• **Task statement**: Every line below needs to be returned exactly as written.

• **Extracted material**:
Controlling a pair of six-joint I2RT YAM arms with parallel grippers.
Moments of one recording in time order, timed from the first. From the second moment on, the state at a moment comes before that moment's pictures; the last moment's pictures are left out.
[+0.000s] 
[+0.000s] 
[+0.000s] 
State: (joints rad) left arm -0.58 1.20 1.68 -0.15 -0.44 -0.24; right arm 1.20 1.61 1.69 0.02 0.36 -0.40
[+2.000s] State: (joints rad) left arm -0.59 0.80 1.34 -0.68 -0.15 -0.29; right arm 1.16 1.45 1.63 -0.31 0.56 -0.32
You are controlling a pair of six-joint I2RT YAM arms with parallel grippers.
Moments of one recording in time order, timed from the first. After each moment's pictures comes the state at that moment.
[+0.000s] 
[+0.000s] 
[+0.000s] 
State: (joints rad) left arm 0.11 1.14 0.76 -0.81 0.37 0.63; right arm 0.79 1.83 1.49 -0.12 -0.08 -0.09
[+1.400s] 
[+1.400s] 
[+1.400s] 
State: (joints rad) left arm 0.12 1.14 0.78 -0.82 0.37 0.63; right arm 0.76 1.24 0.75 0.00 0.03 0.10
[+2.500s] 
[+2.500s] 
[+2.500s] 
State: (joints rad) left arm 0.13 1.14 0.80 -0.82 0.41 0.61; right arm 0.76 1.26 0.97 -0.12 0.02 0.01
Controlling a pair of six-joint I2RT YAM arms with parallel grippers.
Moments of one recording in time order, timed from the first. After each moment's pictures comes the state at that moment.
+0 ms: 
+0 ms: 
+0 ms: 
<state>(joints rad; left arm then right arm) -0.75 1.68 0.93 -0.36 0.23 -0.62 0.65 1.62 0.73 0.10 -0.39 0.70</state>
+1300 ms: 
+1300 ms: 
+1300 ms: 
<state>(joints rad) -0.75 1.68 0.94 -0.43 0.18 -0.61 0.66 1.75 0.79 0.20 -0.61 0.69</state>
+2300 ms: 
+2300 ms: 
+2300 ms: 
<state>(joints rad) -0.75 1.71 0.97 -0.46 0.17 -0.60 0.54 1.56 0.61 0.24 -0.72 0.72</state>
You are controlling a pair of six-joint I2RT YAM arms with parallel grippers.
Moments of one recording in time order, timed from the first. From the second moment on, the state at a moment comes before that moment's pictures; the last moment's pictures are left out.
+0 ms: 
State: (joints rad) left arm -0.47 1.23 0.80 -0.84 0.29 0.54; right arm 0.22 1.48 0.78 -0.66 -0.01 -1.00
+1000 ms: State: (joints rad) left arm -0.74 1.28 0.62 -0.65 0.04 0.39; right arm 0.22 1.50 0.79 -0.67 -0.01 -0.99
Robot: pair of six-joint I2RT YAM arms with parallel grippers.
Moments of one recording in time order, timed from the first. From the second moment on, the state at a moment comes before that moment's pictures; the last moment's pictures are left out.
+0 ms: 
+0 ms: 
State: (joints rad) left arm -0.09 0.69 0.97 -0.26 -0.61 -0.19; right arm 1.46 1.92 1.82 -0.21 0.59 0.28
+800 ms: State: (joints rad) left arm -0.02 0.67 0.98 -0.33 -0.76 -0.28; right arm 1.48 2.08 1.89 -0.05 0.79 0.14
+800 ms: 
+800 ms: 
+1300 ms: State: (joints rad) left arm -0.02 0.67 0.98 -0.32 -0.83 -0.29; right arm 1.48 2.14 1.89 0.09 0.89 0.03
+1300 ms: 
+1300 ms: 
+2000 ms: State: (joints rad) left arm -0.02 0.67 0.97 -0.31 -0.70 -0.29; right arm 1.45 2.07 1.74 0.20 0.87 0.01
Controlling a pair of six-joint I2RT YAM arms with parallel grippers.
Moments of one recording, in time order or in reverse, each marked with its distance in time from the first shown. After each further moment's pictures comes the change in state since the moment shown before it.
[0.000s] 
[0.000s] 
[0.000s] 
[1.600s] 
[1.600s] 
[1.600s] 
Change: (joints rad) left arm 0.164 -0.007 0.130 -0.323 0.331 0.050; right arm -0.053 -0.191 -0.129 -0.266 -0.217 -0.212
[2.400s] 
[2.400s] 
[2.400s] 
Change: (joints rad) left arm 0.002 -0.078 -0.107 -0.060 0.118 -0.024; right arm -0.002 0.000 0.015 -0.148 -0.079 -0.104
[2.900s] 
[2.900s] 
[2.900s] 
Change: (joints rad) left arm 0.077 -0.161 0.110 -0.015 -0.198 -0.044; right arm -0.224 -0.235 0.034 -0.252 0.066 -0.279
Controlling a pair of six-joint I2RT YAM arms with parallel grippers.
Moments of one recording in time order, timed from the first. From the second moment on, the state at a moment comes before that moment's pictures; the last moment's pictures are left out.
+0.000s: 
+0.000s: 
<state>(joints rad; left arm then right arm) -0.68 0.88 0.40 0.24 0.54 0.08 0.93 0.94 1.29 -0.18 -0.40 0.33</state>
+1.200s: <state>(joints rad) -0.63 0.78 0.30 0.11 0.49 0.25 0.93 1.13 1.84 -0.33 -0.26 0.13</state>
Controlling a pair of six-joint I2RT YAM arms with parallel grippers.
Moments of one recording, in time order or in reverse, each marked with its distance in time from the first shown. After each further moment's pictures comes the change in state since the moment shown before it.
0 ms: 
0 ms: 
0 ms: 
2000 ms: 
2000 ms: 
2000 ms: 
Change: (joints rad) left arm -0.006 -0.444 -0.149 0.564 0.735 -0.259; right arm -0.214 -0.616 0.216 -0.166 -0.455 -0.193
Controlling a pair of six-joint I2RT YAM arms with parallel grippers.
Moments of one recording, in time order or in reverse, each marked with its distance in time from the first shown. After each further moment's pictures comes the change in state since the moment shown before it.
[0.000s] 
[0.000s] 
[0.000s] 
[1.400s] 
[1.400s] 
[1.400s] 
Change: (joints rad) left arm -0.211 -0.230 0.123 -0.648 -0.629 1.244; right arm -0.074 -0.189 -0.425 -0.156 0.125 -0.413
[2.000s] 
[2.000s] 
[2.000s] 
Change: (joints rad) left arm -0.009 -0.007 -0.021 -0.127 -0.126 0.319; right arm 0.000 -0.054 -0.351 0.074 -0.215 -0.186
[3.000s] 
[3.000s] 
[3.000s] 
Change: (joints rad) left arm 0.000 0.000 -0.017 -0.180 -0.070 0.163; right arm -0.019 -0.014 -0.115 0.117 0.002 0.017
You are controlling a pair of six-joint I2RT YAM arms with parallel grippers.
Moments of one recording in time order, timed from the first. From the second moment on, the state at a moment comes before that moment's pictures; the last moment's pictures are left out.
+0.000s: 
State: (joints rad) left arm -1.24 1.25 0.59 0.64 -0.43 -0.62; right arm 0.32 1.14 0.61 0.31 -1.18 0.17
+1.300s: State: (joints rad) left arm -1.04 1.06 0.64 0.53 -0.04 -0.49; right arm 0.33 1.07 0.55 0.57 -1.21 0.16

• **Exercise solution**:
Controlling a pair of six-joint I2RT YAM arms with parallel grippers.
Moments of one recording in time order, timed from the first. From the second moment on, the state at a moment comes before that moment's pictures; the last moment's pictures are left out.
[+0.000s] 
[+0.000s] 
[+0.000s] 
State: (joints rad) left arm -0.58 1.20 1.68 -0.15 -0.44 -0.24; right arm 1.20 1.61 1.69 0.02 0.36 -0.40
[+2.000s] State: (joints rad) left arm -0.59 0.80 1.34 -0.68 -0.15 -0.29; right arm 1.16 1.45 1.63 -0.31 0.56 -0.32
You are controlling a pair of six-joint I2RT YAM arms with parallel grippers.
Moments of one recording in time order, timed from the first. After each moment's pictures comes the state at that moment.
[+0.000s] 
[+0.000s] 
[+0.000s] 
State: (joints rad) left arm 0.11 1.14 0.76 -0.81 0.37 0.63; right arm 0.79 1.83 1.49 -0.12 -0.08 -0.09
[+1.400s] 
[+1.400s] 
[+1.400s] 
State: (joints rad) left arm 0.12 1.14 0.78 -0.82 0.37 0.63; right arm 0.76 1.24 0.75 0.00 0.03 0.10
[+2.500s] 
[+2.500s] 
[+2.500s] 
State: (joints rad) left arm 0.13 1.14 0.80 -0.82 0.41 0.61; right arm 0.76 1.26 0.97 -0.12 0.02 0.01
Controlling a pair of six-joint I2RT YAM arms with parallel grippers.
Moments of one recording in time order, timed from the first. After each moment's pictures comes the state at that moment.
+0 ms: 
+0 ms: 
+0 ms: 
<state>(joints rad; left arm then right arm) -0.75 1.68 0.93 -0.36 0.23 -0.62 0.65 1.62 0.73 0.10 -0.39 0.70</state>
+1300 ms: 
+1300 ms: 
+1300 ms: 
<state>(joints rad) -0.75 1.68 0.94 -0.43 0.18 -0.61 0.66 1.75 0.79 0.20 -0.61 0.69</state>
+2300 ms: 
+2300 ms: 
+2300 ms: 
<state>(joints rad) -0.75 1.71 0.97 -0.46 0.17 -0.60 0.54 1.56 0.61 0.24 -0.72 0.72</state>
You are controlling a pair of six-joint I2RT YAM arms with parallel grippers.
Moments of one recording in time order, timed from the first. From the second moment on, the state at a moment comes before that moment's pictures; the last moment's pictures are left out.
+0 ms: 
State: (joints rad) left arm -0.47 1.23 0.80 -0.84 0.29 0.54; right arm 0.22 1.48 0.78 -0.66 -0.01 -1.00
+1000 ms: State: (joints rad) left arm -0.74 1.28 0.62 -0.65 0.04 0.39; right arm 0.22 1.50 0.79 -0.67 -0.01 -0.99
Robot: pair of six-joint I2RT YAM arms with parallel grippers.
Moments of one recording in time order, timed from the first. From the second moment on, the state at a moment comes before that moment's pictures; the last moment's pictures are left out.
+0 ms: 
+0 ms: 
State: (joints rad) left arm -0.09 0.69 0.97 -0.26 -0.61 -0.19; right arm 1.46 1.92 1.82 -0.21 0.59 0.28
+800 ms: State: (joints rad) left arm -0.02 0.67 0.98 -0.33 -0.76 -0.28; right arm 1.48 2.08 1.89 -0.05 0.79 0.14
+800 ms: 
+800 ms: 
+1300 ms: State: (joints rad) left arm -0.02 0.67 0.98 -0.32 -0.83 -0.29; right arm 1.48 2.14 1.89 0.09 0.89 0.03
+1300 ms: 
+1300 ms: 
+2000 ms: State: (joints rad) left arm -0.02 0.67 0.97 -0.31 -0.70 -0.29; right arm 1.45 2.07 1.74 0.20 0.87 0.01
Controlling a pair of six-joint I2RT YAM arms with parallel grippers.
Moments of one recording, in time order or in reverse, each marked with its distance in time from the first shown. After each further moment's pictures comes the change in state since the moment shown before it.
[0.000s] 
[0.000s] 
[0.000s] 
[1.600s] 
[1.600s] 
[1.600s] 
Change: (joints rad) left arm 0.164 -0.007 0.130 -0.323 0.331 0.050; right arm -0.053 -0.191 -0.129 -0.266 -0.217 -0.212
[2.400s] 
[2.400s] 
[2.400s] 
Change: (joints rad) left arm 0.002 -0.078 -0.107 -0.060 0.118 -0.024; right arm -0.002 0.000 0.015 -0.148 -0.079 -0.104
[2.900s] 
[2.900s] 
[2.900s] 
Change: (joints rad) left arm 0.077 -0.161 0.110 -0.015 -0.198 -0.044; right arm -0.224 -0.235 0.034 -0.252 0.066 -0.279
Controlling a pair of six-joint I2RT YAM arms with parallel grippers.
Moments of one recording in time order, timed from the first. From the second moment on, the state at a moment comes before that moment's pictures; the last moment's pictures are left out.
+0.000s: 
+0.000s: 
<state>(joints rad; left arm then right arm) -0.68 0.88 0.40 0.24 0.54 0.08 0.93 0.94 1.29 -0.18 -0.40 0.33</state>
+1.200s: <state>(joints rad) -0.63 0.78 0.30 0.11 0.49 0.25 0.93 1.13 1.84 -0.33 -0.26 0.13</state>
Controlling a pair of six-joint I2RT YAM arms with parallel grippers.
Moments of one recording, in time order or in reverse, each marked with its distance in time from the first shown. After each further moment's pictures comes the change in state since the moment shown before it.
0 ms: 
0 ms: 
0 ms: 
2000 ms: 
2000 ms: 
2000 ms: 
Change: (joints rad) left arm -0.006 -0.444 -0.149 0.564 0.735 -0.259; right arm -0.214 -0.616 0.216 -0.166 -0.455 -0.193
Controlling a pair of six-joint I2RT YAM arms with parallel grippers.
Moments of one recording, in time order or in reverse, each marked with its distance in time from the first shown. After each further moment's pictures comes the change in state since the moment shown before it.
[0.000s] 
[0.000s] 
[0.000s] 
[1.400s] 
[1.400s] 
[1.400s] 
Change: (joints rad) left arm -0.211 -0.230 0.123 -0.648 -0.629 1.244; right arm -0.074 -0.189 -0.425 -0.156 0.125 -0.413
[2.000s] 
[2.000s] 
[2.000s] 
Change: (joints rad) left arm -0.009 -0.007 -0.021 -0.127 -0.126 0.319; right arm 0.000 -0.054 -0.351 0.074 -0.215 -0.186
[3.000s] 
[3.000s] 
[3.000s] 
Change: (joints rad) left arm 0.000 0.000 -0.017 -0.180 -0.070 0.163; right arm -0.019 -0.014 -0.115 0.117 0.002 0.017
You are controlling a pair of six-joint I2RT YAM arms with parallel grippers.
Moments of one recording in time order, timed from the first. From the second moment on, the state at a moment comes before that moment's pictures; the last moment's pictures are left out.
+0.000s: 
State: (joints rad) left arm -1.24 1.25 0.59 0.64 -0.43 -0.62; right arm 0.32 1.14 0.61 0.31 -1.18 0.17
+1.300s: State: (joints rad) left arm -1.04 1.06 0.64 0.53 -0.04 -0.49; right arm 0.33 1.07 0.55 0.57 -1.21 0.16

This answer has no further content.